EXERCISE AIM — From the records below, output exactly the lines running from the line containing "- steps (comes" through the line containing "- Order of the", and no others.

EXTRACTED RECORDS —
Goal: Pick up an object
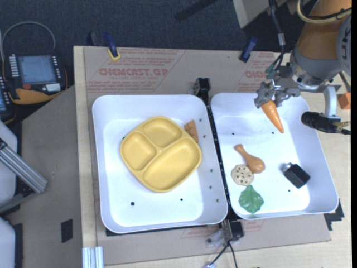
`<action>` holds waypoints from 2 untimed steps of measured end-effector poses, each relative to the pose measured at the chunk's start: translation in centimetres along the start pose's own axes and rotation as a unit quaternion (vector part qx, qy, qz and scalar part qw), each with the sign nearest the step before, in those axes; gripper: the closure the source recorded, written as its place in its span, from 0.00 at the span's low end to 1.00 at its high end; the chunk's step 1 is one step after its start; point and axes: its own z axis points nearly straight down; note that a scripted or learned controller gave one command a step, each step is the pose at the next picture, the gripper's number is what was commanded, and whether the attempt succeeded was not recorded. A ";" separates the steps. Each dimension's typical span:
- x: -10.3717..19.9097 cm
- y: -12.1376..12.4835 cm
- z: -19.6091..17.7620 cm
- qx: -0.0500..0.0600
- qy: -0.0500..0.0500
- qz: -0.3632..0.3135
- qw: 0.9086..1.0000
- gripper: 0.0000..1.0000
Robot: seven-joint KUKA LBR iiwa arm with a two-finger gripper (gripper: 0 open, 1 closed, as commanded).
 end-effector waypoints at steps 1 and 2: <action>0.0 0.0 0.7 0.003 0.001 0.000 1.000 1.00; 5.6 -0.3 1.5 0.004 0.002 -0.002 1.000 1.00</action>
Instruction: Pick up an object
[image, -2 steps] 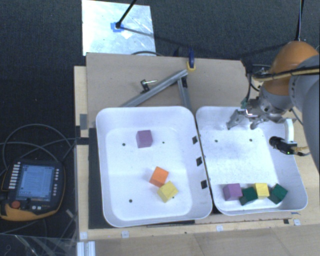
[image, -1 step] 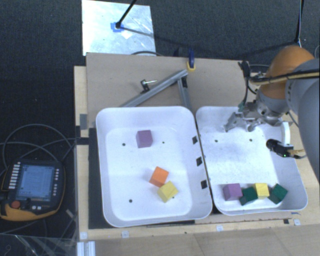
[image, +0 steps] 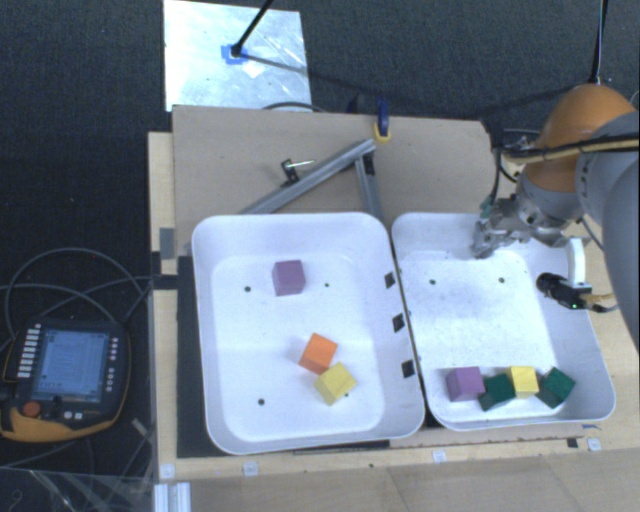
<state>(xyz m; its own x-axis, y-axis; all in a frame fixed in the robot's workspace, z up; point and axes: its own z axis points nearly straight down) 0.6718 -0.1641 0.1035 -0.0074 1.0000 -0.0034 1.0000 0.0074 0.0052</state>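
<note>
Tabletop (image: 440, 150) carrying two shallow white bins side by side, set toward its near edge, likely so that blocks stay corralled within the arm's reach

Left bin (image: 215, 330) holding three loose blocks, well apart from its walls: purple block (image: 288, 277) toward the far side, orange block (image: 318, 352) and yellow block (image: 335, 383) touching at a corner nearer the near edge

Right bin (image: 570, 330) holding four blocks bunched in a row against its near wall: second purple block (image: 464, 382), dark green block (image: 495, 390), small yellow block (image: 524, 379), another green block (image: 556, 385); packed close, probably awkward to grip singly

Grey arm (image: 600, 170) with orange band reaching in from the tabletop's right edge, wrist bent down over the right bin's far wall

End effector (image: 488, 240) hanging at the far left corner of the right bin, low over its rim; nothing seen between its tips, touching no block; open or closed impossible to tell from here

Every candidate object at rest in a bin, none lifted; pick judged not yet begun, nearest blocks well apart from the end effector
</note>
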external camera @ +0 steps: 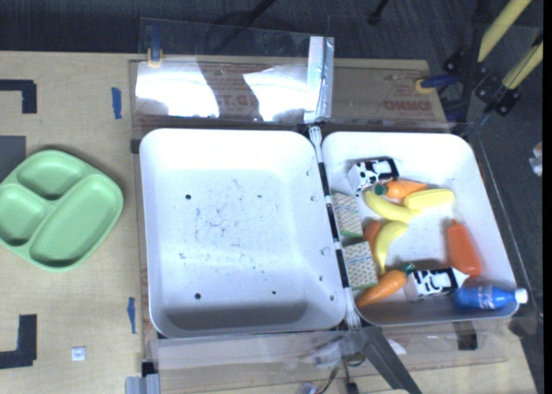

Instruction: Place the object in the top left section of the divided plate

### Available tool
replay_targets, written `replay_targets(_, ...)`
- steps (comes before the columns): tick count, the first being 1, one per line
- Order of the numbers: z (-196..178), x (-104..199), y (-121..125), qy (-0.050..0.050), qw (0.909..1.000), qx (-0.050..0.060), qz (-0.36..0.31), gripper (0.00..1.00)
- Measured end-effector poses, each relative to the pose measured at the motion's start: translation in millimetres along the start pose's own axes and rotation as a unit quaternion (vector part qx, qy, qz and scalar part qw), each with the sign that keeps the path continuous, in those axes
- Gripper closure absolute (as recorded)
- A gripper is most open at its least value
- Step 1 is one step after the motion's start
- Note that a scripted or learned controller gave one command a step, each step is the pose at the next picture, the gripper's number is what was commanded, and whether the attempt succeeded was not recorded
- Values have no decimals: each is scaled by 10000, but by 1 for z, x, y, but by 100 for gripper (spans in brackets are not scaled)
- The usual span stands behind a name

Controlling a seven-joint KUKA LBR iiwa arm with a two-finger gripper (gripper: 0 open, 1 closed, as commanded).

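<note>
1. At the bench, whether the gripper is released or clenched cannot be told from this view.
2. The shallow white right-hand bin [483, 168] holds a loose heap of toy food, and any object for the task lies there.
3. Near its back, a black-and-white cow-patterned carton [373, 172] touches an orange plastic carrot [404, 187]. Just below them lie a curved yellow plastic banana [388, 208] and a short yellow oblong piece [429, 199].
4. A second yellow banana [386, 241] sits mid-bin, with an orange cylinder-shaped piece [463, 247] well to its right.
5. Along the front wall lie a second orange carrot [381, 289], a second cow-patterned carton [435, 280] and a blue plastic bottle with a white cap [483, 297].
6. Two flat speckled pads [348, 214] rest against the bin's left wall.
7. The shallow white left-hand bin [233, 211] sits just beside it, showing faint scuffs and small dark dots.
8. The pale green divided plate [102, 192] rests on the wooden bench top [78, 108], well left of both bins. Its three sections hold nothing, the top left one included.
</note>
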State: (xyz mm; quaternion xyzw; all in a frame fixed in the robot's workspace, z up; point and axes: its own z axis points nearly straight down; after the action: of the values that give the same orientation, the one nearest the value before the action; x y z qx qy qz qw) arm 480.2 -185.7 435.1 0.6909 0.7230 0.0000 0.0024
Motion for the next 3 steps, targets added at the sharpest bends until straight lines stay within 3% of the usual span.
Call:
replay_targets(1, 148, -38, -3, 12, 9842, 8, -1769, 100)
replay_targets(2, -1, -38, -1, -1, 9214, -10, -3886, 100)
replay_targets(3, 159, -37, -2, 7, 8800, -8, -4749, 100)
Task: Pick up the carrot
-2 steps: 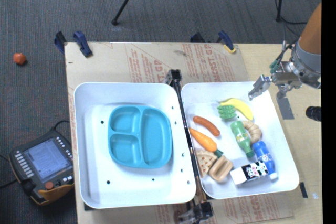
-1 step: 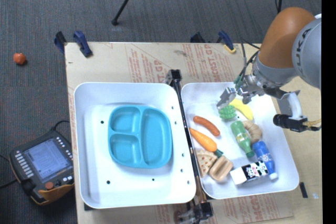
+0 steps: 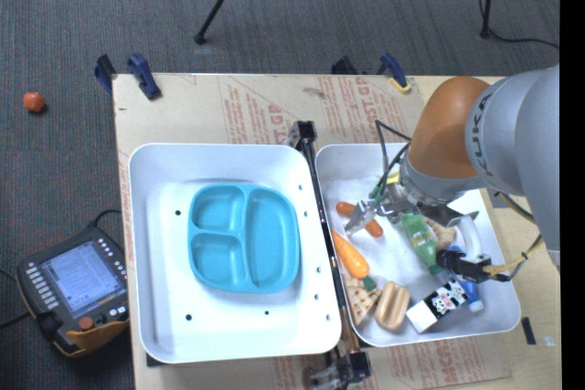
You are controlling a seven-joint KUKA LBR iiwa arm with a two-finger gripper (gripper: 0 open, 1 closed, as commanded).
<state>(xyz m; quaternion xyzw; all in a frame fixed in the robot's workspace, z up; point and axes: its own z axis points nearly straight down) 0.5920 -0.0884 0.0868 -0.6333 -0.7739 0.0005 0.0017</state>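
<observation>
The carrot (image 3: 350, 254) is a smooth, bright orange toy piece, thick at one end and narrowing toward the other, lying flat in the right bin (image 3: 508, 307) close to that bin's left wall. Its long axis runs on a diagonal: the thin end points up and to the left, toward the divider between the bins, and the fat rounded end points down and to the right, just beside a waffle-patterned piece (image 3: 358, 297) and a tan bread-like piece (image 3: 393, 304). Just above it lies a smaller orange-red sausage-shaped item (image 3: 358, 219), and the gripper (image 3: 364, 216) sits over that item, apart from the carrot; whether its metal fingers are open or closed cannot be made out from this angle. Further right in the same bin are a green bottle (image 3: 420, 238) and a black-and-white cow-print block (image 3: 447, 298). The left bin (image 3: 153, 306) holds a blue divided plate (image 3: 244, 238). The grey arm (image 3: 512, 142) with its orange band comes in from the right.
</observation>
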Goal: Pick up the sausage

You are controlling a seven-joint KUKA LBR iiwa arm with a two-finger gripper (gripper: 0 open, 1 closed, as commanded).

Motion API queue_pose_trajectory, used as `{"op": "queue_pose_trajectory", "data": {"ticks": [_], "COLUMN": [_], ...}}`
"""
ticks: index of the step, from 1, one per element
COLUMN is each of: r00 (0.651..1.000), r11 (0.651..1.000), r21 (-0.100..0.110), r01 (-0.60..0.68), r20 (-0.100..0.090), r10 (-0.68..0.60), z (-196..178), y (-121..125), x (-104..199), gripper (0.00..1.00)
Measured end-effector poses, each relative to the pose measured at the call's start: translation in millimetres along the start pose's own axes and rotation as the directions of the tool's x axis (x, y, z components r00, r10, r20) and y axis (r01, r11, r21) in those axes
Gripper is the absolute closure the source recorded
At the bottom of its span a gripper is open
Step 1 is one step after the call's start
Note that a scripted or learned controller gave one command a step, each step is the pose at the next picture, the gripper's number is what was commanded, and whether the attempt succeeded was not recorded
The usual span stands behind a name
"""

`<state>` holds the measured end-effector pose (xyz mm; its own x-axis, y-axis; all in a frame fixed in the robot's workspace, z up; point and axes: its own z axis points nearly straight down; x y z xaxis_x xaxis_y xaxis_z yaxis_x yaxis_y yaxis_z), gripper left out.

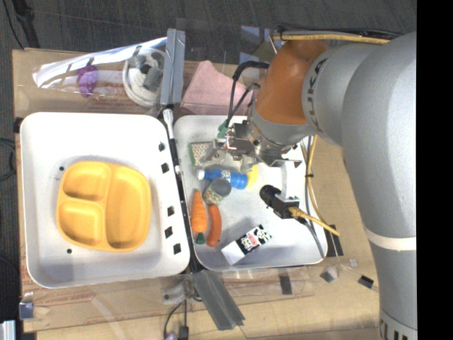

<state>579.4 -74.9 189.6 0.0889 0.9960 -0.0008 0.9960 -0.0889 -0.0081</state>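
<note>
The sausage (214, 225), a short reddish-orange piece, lies in the right bin (311, 250) near its left wall. It rests against an orange carrot (198, 214) with a green end. My gripper (231, 154) hangs over the upper part of the same bin, above a blue bottle with a yellow cap (232, 180) and a grey-blue lump (217, 189). It is well up the view from the sausage, apart from it. Nothing can be made out between its fingers.
A white box with a black-and-white print (246, 244) lies near the right bin's front wall. A patterned card (200, 151) sits at that bin's upper left. The left bin (42, 261) holds a yellow divided plate (106, 205). Pink cloth (209, 83) and a plastic bag (106, 73) lie behind the bins.
</note>
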Motion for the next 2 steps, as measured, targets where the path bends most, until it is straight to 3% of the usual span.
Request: {"op": "queue_pose_trajectory", "data": {"ticks": [1, 2], "r00": [0.99, 0.985], "r11": [0.99, 0.985], "r21": [-0.002, -0.024], "r01": [0.138, 0.17], "r20": [-0.001, 0.011], "r10": [-0.138, -0.17], "z": [96, 94], "y": [-39, -87], "x": [-35, -31], "gripper": [0.0, 0.0]}}
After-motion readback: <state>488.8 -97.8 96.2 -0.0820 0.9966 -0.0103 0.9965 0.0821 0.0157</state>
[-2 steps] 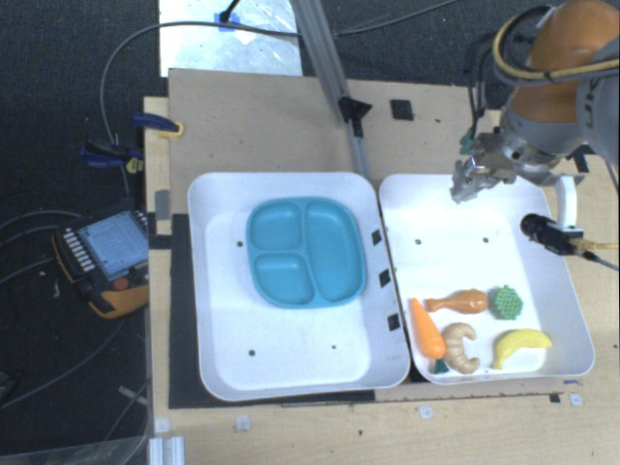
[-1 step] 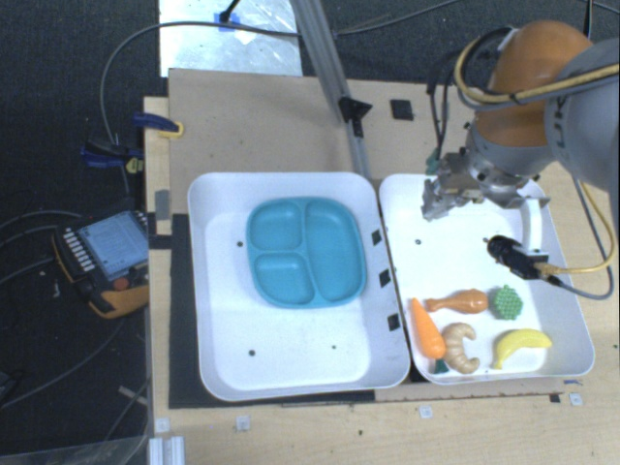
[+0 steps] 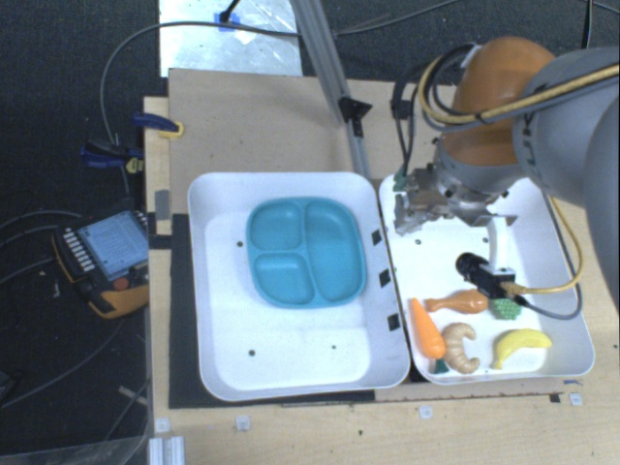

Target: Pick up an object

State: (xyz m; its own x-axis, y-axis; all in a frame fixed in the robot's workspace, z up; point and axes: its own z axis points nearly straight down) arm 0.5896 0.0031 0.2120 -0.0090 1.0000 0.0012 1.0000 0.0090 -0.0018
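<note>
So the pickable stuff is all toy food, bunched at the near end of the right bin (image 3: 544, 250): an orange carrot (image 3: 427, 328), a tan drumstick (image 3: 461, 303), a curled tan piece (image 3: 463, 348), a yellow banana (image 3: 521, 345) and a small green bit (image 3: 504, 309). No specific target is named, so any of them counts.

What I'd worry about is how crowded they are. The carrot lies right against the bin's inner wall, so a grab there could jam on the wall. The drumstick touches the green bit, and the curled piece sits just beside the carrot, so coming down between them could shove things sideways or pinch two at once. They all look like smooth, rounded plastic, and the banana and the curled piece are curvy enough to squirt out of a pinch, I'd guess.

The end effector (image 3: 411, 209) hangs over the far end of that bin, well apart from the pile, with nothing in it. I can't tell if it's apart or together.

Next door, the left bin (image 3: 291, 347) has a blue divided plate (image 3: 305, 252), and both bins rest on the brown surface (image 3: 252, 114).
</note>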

WRITTEN ANSWER —
- steps (comes before the columns): tick count, the first being 1, one per line
- Order of the numbers: z (-196..178), x (-104..199), y (-121..125), qy (-0.050..0.050), qw (0.909..1.000), qx (-0.050..0.060), qz (-0.36..0.31), gripper (0.00..1.00)

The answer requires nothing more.